TASK REQUIREMENTS >> Reproduce every line in the material below that holds "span".

*** Opening DATA BELOW ***

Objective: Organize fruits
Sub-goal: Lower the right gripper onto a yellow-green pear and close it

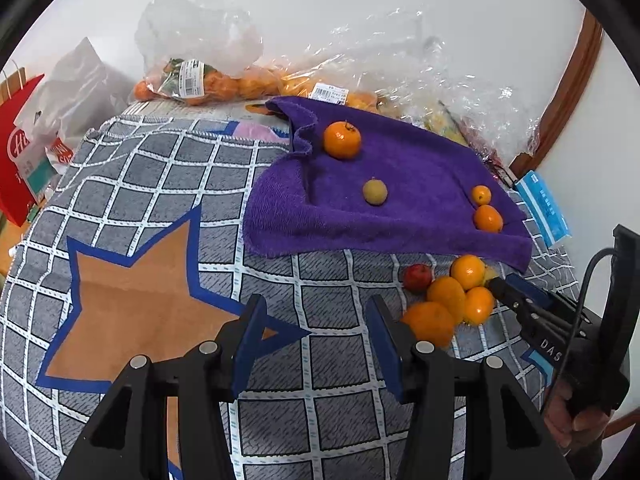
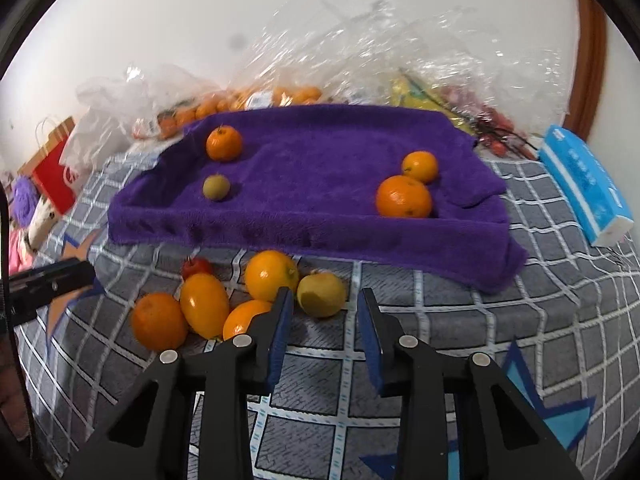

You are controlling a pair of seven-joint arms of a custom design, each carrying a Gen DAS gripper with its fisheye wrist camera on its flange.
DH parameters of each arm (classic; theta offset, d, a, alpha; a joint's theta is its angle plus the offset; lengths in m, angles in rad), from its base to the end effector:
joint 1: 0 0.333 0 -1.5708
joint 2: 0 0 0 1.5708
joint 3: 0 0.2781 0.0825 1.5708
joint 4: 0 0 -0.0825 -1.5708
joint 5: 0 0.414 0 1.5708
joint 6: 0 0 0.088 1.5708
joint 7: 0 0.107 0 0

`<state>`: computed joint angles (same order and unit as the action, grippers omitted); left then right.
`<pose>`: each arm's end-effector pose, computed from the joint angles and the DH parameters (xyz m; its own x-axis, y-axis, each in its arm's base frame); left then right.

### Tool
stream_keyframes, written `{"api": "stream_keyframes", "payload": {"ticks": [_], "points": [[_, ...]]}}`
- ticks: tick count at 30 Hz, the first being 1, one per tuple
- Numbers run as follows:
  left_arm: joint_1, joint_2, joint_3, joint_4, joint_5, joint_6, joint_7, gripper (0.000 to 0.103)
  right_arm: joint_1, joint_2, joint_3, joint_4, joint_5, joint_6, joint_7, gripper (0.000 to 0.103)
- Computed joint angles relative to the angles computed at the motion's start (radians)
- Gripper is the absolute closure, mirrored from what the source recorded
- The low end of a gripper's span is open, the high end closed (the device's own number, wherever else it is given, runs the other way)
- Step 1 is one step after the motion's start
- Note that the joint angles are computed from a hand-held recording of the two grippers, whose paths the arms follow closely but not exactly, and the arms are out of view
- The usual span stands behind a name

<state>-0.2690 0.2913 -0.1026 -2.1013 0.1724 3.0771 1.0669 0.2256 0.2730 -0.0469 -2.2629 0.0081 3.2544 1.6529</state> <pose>0.5885 -0.2423 0.3019 -0.0960 -0.9693 0.2262 -0.8034 -0.0587 -0.5925 0.5853 0.1050 0.2627 0.1116 -0.9927 -0.0460 -0.7520 -0.0541 -0.6569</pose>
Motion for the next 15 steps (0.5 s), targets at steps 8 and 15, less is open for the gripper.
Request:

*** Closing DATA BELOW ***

ANSWER FOR THIS EXERCISE >>
- The low end of a gripper's span is open, the high end closed (the device's own number, wherever else it is given, runs the other way)
- The usual span stands behind a name

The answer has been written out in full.